What you should do
Some lines hold the string "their". Copy all of them from the material that follows.

* * * *

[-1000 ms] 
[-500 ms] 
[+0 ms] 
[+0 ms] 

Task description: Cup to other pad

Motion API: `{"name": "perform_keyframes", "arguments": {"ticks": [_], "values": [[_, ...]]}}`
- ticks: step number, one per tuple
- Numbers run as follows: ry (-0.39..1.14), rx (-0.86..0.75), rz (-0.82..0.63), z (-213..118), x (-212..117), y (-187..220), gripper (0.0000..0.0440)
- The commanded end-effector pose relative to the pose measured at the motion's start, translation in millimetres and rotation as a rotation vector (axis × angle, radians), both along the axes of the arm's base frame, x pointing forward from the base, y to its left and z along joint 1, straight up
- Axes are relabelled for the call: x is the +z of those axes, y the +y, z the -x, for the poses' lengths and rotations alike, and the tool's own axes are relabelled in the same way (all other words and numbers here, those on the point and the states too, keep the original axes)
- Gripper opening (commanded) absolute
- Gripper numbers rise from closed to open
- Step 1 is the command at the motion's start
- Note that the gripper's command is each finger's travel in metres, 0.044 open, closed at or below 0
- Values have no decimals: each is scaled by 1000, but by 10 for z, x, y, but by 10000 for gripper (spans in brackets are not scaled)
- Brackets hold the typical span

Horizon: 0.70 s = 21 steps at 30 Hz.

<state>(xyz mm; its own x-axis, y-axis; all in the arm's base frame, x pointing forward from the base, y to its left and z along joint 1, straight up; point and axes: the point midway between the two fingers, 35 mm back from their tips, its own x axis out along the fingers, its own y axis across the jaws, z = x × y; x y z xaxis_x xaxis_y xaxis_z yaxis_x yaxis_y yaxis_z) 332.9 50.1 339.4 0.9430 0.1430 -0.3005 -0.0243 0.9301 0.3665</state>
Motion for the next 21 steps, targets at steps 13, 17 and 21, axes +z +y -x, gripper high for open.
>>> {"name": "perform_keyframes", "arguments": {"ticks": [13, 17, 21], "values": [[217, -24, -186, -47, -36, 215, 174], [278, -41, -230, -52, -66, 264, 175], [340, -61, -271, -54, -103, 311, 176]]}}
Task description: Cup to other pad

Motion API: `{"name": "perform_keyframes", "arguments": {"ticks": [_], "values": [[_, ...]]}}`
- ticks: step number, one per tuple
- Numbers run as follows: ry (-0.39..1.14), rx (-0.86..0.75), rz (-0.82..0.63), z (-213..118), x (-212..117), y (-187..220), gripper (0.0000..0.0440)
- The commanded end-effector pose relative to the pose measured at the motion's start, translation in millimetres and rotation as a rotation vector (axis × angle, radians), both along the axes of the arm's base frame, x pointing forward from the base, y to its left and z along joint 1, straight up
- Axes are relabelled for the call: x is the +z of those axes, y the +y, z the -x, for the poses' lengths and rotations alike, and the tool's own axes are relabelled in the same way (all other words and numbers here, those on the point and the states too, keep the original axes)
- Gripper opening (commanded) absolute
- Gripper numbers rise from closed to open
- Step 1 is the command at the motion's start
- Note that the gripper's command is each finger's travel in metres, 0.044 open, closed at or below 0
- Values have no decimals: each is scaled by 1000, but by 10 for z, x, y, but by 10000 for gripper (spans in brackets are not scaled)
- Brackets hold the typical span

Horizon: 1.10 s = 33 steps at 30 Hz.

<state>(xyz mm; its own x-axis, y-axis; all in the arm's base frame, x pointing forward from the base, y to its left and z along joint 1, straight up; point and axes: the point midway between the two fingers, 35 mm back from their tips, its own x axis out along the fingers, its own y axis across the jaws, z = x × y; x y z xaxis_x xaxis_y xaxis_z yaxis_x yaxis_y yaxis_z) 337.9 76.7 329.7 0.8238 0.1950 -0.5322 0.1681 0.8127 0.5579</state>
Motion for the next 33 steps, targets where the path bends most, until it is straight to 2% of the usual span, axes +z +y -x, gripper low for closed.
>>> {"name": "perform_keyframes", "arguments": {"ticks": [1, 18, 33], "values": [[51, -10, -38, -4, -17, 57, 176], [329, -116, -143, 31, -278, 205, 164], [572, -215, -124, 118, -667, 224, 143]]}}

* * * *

Answer to the problem
<state>(xyz mm; its own x-axis, y-axis; all in the arm's base frame, x pointing forward from the base, y to its left and z along joint 1, straight up; point and axes: the point midway between the two fingers, 35 mm back from their tips, its own x axis out along the fingers, its own y axis across the jaws, z = x × y; x y z xaxis_x xaxis_y xaxis_z yaxis_x yaxis_y yaxis_z) 332.9 50.1 339.4 0.9430 0.1430 -0.3005 -0.0243 0.9301 0.3665</state>
<state>(xyz mm; its own x-axis, y-axis; all in the arm's base frame, x pointing forward from the base, y to its left and z along joint 1, straight up; point and axes: the point midway between the two fingers, 35 mm back from their tips, its own x axis out along the fingers, its own y axis across the jaws, z = x × y; x y z xaxis_x xaxis_y xaxis_z yaxis_x yaxis_y yaxis_z) 337.9 76.7 329.7 0.8238 0.1950 -0.5322 0.1681 0.8127 0.5579</state>

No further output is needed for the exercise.